● Task description
Only the lines in the entries below from the line with "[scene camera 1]" to the line with "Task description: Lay", both included, belong in the answer, transcribed exactly and without pictures.

● Data
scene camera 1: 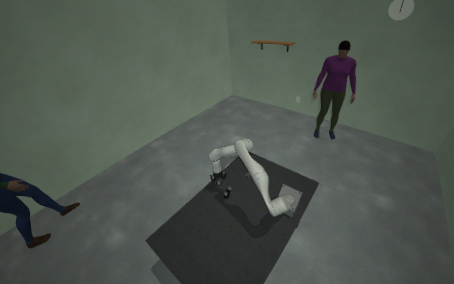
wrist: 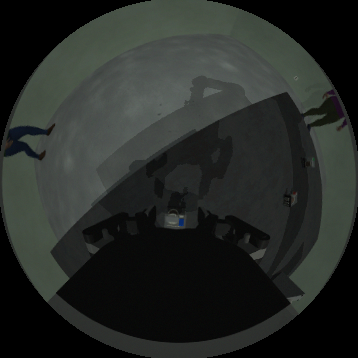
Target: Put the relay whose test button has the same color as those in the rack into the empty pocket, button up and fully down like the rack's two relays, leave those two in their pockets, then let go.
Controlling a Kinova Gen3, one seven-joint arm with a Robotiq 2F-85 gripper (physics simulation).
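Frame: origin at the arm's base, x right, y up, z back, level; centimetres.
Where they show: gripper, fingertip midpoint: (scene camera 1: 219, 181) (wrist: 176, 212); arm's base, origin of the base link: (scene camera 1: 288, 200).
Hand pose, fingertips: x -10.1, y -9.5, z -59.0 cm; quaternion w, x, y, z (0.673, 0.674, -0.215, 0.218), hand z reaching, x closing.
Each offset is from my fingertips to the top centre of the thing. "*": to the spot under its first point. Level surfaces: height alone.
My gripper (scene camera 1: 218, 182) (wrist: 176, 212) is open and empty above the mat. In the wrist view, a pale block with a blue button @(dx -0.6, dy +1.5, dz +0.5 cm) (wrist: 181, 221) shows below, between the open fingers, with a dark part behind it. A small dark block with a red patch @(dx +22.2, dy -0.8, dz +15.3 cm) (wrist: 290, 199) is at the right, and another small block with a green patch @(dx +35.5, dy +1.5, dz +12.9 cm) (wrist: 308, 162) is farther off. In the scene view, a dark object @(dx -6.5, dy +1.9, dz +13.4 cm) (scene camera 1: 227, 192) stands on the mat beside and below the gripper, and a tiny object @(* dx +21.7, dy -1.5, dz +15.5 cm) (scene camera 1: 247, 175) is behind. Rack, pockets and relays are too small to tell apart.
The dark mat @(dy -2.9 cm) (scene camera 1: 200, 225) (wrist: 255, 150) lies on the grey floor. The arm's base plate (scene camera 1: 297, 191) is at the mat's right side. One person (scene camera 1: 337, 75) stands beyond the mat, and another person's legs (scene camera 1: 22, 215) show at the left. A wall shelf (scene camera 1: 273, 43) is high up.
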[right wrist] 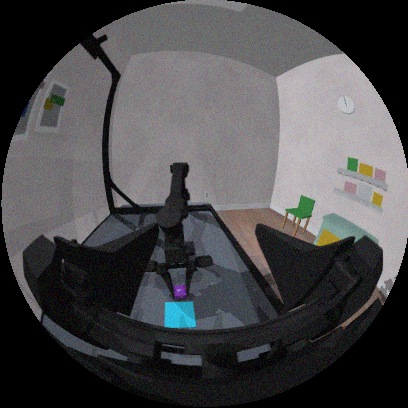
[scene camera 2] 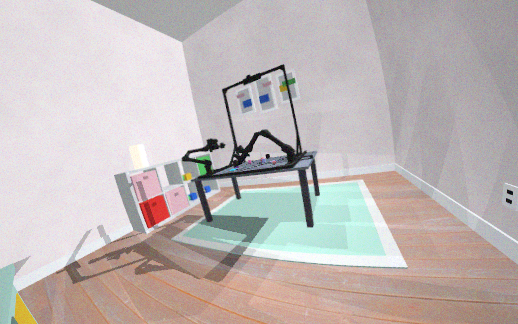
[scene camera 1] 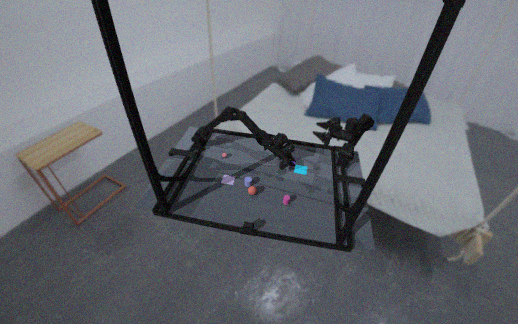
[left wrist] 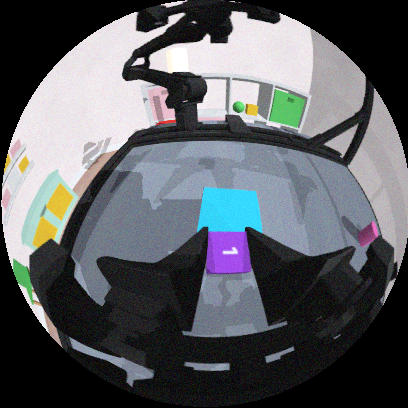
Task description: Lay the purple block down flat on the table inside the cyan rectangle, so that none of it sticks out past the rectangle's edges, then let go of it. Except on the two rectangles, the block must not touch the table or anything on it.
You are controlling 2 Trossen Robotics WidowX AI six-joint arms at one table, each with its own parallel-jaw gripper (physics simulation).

● Response box
[scene camera 1] 
[left wrist] 
Task description: Lay the purple block down flat on the table inside the cyan rectangle, so that none of it sticks out past the rectangle's edges, then let go of it. Except on the two rectangles, the block must not touch the table or anything on it.

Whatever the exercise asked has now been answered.